◆ Work instruction: A word-for-word copy of the data, pictures excluded, is what this task asks for.

---------- Given material

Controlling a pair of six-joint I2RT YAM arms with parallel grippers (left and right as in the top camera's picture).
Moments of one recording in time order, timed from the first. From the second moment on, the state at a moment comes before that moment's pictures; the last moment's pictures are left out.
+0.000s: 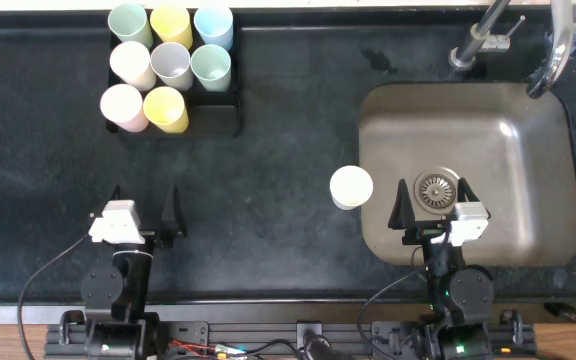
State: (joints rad) left arm -0.01 0.01 0.01 -0.08 0.02 -0.11; right arm 0.15 0.01 0.02 -0.01 0.09 0.12
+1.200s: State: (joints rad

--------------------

◆ Response box:
Controlling a pair of six-joint I2RT YAM arms with parallel grippers (left and right as in the top camera's picture).
Moments of one recording in time order, timed from the first. From the second moment on, the state at a moment comes before that moment's pictures; the last moment's pictures are left out.
+0.000s: 
State: (joints rad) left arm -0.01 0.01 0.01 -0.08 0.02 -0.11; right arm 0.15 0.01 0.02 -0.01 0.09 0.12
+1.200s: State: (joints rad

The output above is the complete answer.